Kohut was associated with the Rev. Sabato Morais in founding the Jewish Theological Seminary of New York, becoming one of its advisory board, and being active as professor of Talmudic methodology up to the time of his death. In 1889, on the occasion of his finishing the Aruch Completum, he was the recipient of many honors, notably at the hands of various learned bodies in Europe. It was called a "great work", "epoch making" and "foremost work in Semitic lexicography". In 1891 he was appointed examiner in rabbinics at Columbia College. In March, 1894, while delivering a stirring eulogy on Lajos Kossuth, he was stricken in his pulpit, and, after lingering a few weeks, expired on the eve of the Sabbath (25 May 1894). His widow was his second wife, Jewish women's leader Rebekah Bettelheim Kohut.

A volume containing memorial addresses and tributes was published by Congregation Ahavath Chesed in 1894 in New York; and another, containing learned essays by forty-four noted scholars in Europe and America, entitled Semitic Studies in Memory of Rev. Dr. Alexander Kohut, was published in Berlin in 1897 by his son, G. A. Kohut. The latter work contains a memoir of Kohut's life written by his brother, Dr. Adolph Kohut.

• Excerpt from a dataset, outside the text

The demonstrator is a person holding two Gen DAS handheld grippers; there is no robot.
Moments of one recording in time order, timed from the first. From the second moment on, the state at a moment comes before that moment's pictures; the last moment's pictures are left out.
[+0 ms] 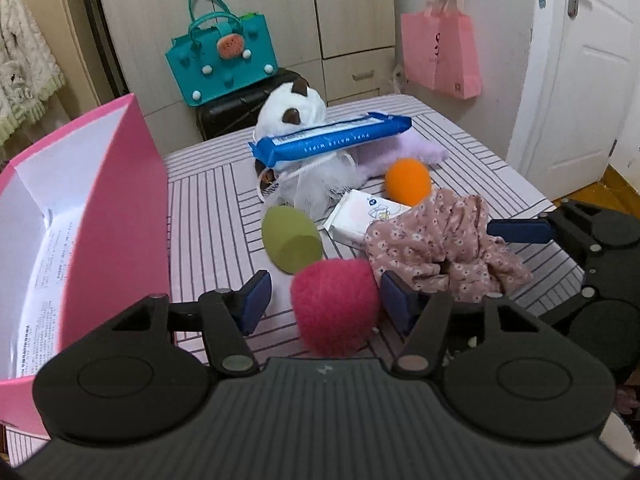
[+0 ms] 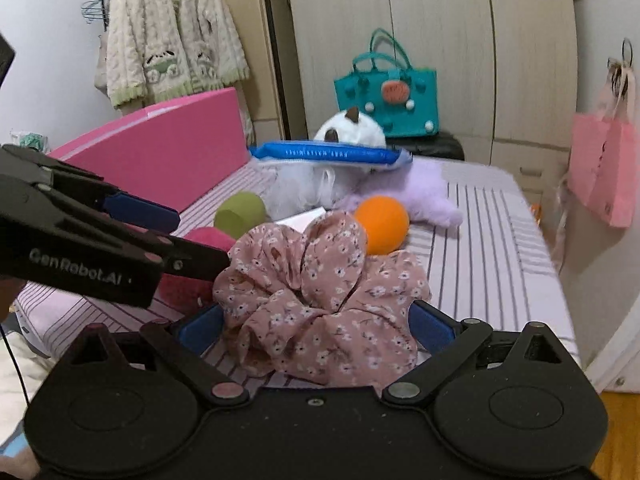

A complete list of Kohut's published writings has been compiled by G. A. Kohut, in the appendix to the Proceedings of the Fourth Biennial Convention of the Jewish Theological Seminary Association (New York, 1894) and in Tributes to the Memory of Rev. Dr. Alexander Kohut, pp. 49–64 (ib. 1894).

His son, George Alexander Kohut, often known as "G. A. Kohut," was an American writer and bibliographer, who donated his father's important library of Judaica to Yale University in 1915. This established the "Alexander Kohut Memorial Collection". The son also created the "Kohut Endowment" to maintain and improve the Yale collection.